The new White House is moving to implement the Democratic party’s current agenda. As with any political platform, that agenda is not entirely consistent. Its internal conflicts and tensions will be evident in the actual work of governance. President Biden’s executive orders in week one give us a first glimpse of the true priorities of the Democratic party in 2021.
The administration has emphasized serving the common good, using that formulation on a number of occasions. The question remains: Do these orders actually promote the common good? Put more pointedly: Will the first week’s flurry of activity advance the desires of the wealthy and well-connected? Or will it serve the interests of struggling wage-earners who will never draw income from the Rockefeller Foundation?
We should not expect to be able to answer these questions with a simple “yes” or “no.” But we can identify an overall tendency, which as yet seems to favor the interests of the rich, not those of the average working American.
The new administration has deemed climate change important enough to merit a “whole-of-government” response. The foreign climate portfolio, run by John Kerry, seeks to use American power to pressure other countries to meet carbon reduction goals and organize international pressure toward the same end domestically.
The administration has generated a remarkably detailed list of Trump policies to discard, many of which were crafted to lighten regulatory burdens on energy-intensive industries. Biden’s team has ordered federal agencies to procure only “green” products and structure their programs to maximize climate resilience. By executive order, federal infrastructure investments must now be used to reduce climate pollution and accelerate clean energy and transmission projects.
All of this comes at the expense of oil, gas, and coal. On his first day in office, Biden revoked the Keystone XL pipeline’s construction permit. This week, he announced a moratorium on oil and gas leases on federal lands. And he kicked off a plan to “promot[e] the flow of capital toward climate-aligned investments and away from high-carbon investments [read: oil, gas, and coal].”
The administration recognizes that this massive shift against carbon-intensive energy is likely to devastate communities that depend upon jobs extracting oil, gas, and coal and upon industries that use this kind of energy. To address this, the new administration announced (toward the bottom of this week’s massive climate executive order) a working group to identify revitalization strategies.
Assuming this working group ends up proposing new policies, keep an eye on its priorities. Will communities dependent on carbon-intensive energy become clients of government, or will the Biden administration identify pathways toward economic renewal? From the Rust Belt crises of the end of the last century, through the decline of the coal industry, no government program has succeeded in reversing economic and social decline in de-industrialized regions. Expect the same going forward. The most likely outcome of Biden’s “whole-of-government” response to climate change will be the expansion of America’s post-industrial underclass.
In its first week, the administration also announced the Justice40 initiative. It sets an “environmental justice” goal for many federal grants and contracts: 40 percent of their overall benefits should flow to “disadvantaged communities.”
But who counts as “disadvantaged”? Another “whole-of-government” initiative announced on Day One indicates the answer. This “Executive Order on Advancing Racial Equity and Support for Underserved Communities Through the Federal Government” embeds “equity principles” in every government program, with a special emphasis on race. The equity EO indicates the administration's priorities with a list of identity characteristics: seven different ethnic groupings, followed by (minority) religion, then sexuality, then disability, then rural residence. Only at the end does the list directly acknowledge social class, in “persons otherwise adversely affected by persistent poverty or inequality.”
With this list, the administration signals that “identity,” and not unemployment, poverty, or other indications of economic disadvantage, will be the primary means of determining whether a population is “underserved.” Michael Lind has argued that this kind of approach often leads to resource allocation among elites on the basis of race, gender, and other protected characteristics, rather than on the basis of class. California’s diversity requirements for corporate boards offer a vivid example.

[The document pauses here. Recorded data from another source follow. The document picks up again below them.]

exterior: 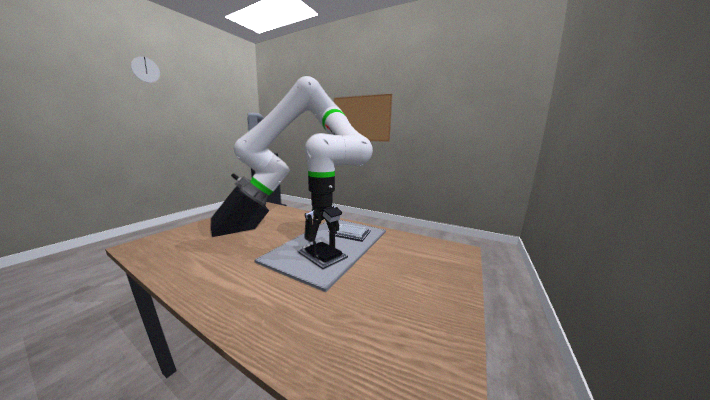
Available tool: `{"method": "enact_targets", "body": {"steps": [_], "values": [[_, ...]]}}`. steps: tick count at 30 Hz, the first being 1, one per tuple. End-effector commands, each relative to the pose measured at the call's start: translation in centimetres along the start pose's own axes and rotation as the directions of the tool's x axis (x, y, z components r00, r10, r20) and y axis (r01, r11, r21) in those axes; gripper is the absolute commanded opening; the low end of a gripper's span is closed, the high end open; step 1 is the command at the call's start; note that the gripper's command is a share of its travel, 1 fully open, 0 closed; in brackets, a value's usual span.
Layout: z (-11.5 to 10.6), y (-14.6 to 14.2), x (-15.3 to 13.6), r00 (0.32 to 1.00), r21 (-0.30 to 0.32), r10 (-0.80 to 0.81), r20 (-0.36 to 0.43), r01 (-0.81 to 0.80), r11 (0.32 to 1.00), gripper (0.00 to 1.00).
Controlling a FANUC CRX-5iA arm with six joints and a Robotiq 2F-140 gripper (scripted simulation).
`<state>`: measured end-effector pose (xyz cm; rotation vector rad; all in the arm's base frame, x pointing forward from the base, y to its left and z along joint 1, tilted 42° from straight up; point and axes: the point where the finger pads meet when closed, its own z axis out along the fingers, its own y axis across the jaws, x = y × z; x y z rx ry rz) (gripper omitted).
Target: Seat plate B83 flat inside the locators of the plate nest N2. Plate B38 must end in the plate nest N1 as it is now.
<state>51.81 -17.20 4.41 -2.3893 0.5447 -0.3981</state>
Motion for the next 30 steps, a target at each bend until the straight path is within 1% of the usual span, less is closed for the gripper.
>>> {"method": "enact_targets", "body": {"steps": [1,27,30], "values": [[-0.07,0.02,0.04,1.0,-0.001,0.0,-0.001,0.0,1.0,0.1],[-0.07,0.02,0.04,1.0,-0.001,0.0,-0.001,0.0,1.0,0.1],[-0.56,0.02,0.04,1.0,-0.001,0.0,-0.001,0.0,1.0,0.1]]}}
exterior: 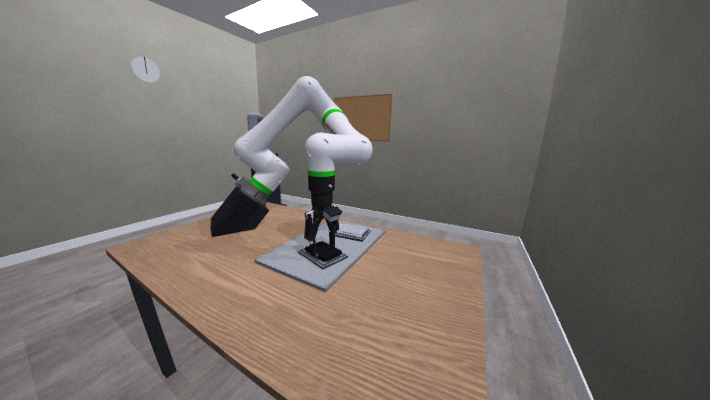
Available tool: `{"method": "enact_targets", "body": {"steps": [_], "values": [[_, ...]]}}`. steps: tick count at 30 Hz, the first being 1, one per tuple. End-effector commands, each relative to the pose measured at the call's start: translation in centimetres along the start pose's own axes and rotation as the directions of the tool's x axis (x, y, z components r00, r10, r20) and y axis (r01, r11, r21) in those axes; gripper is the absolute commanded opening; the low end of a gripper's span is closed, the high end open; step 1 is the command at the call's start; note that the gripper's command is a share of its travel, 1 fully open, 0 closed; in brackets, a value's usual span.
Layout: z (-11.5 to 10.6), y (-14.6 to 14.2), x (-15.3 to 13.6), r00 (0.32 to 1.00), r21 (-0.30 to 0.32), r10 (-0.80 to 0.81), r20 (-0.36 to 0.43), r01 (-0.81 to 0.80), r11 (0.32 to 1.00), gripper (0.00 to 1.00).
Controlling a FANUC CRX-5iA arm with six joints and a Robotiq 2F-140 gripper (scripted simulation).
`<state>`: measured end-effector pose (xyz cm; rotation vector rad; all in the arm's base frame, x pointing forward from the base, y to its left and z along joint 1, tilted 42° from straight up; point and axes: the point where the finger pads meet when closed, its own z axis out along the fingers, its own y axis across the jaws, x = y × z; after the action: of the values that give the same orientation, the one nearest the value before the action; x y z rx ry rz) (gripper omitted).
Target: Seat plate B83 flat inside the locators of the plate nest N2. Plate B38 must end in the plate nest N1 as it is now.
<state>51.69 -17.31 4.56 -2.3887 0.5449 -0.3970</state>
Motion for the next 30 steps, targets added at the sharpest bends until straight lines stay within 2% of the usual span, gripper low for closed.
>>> {"method": "enact_targets", "body": {"steps": [1,16,30], "values": [[-0.5,0.0,0.1,1.0,-0.001,-0.001,-0.002,0.001,1.0,0.1],[-2.7,0.0,0.1,1.0,-0.001,-0.001,-0.002,0.001,1.0,0.1],[-2.7,0.0,0.1,1.0,-0.001,-0.001,-0.002,0.001,1.0,0.1]]}}
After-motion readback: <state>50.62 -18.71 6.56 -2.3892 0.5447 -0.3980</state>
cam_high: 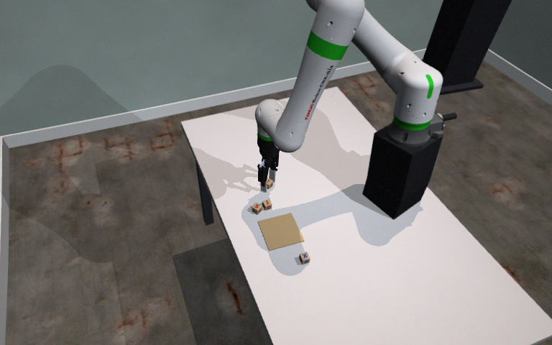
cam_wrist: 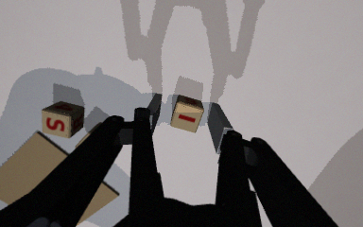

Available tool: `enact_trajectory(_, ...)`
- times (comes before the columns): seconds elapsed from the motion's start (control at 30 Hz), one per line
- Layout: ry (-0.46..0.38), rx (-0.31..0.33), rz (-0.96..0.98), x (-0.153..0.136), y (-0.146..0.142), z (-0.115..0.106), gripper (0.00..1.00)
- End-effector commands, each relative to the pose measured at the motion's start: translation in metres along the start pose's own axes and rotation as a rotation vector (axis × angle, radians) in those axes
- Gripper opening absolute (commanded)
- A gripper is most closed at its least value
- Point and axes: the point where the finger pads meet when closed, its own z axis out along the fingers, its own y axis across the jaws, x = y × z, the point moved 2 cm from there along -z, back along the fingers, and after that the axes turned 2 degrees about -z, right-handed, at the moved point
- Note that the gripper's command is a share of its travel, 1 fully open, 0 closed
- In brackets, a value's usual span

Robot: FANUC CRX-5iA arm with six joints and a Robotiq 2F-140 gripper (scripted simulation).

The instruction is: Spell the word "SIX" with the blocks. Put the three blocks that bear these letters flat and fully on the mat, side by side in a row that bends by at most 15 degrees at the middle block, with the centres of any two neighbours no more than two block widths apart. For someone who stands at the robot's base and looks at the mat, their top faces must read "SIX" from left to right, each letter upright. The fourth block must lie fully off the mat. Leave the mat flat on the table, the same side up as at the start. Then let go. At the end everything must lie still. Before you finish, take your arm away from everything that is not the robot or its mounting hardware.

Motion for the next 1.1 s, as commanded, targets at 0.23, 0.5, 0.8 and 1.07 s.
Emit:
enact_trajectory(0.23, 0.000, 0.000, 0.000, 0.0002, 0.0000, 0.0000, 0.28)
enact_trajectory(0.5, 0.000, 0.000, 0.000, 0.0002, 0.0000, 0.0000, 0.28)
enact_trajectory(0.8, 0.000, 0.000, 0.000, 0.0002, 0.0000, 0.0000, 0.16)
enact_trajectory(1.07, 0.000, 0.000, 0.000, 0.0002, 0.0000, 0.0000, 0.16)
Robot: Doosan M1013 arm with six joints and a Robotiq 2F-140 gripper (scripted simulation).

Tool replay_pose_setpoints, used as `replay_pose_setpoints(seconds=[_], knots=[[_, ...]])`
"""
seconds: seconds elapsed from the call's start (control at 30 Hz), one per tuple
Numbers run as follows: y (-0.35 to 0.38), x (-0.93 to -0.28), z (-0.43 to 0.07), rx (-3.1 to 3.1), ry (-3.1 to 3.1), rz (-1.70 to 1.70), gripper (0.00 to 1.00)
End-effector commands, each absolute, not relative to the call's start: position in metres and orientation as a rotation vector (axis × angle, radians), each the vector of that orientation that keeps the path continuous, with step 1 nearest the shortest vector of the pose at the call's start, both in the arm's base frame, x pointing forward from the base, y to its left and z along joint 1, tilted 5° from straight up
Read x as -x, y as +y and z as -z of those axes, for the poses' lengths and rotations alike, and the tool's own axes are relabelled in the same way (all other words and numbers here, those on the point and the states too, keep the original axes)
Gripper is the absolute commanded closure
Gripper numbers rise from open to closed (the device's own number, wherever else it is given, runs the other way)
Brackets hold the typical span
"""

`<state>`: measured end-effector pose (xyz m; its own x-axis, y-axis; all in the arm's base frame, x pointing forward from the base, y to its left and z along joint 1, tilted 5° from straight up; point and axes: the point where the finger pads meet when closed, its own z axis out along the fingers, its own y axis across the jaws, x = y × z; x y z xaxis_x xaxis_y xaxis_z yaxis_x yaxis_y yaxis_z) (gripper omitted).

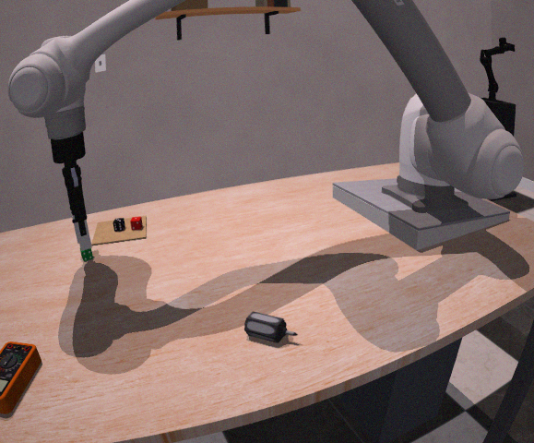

The equity EO rescinded President Trump’s instruction that federal agencies end programs that ascribe merit or fault to individuals on the basis of race or sex. Biden’s order also abolished Trump’s 1776 Commission, which opposed “[v]iewing America as an irredeemably and systemically racist country” and asserted that “[f]ailing to identify, challenge, and correct this distorted perspective could fray and ultimately erase the bonds that knit our country and culture together.” And the Biden administration made it a Day One priority to call for government-wide protections for gender identity and sexual orientation, specifically including “access to the restroom, the locker room, or school sports.”
There were many other first-wave executive actions, including orders on COVID response, immigration policy, and oversight of the administrative state. But actions on climate policy and “equity” illuminate the priorities of the Biden administration—and by extension, the Democratic establishment. The new administration has been prompt in promoting elite interests.
At this juncture, the Biden team is responding to the one percent. Beyond rhetoric about the common good, what will the administration offer the common man?
Jonathan Berry is partner at Boyden Gray & Associates, a law and strategy firm in Washington, D.C.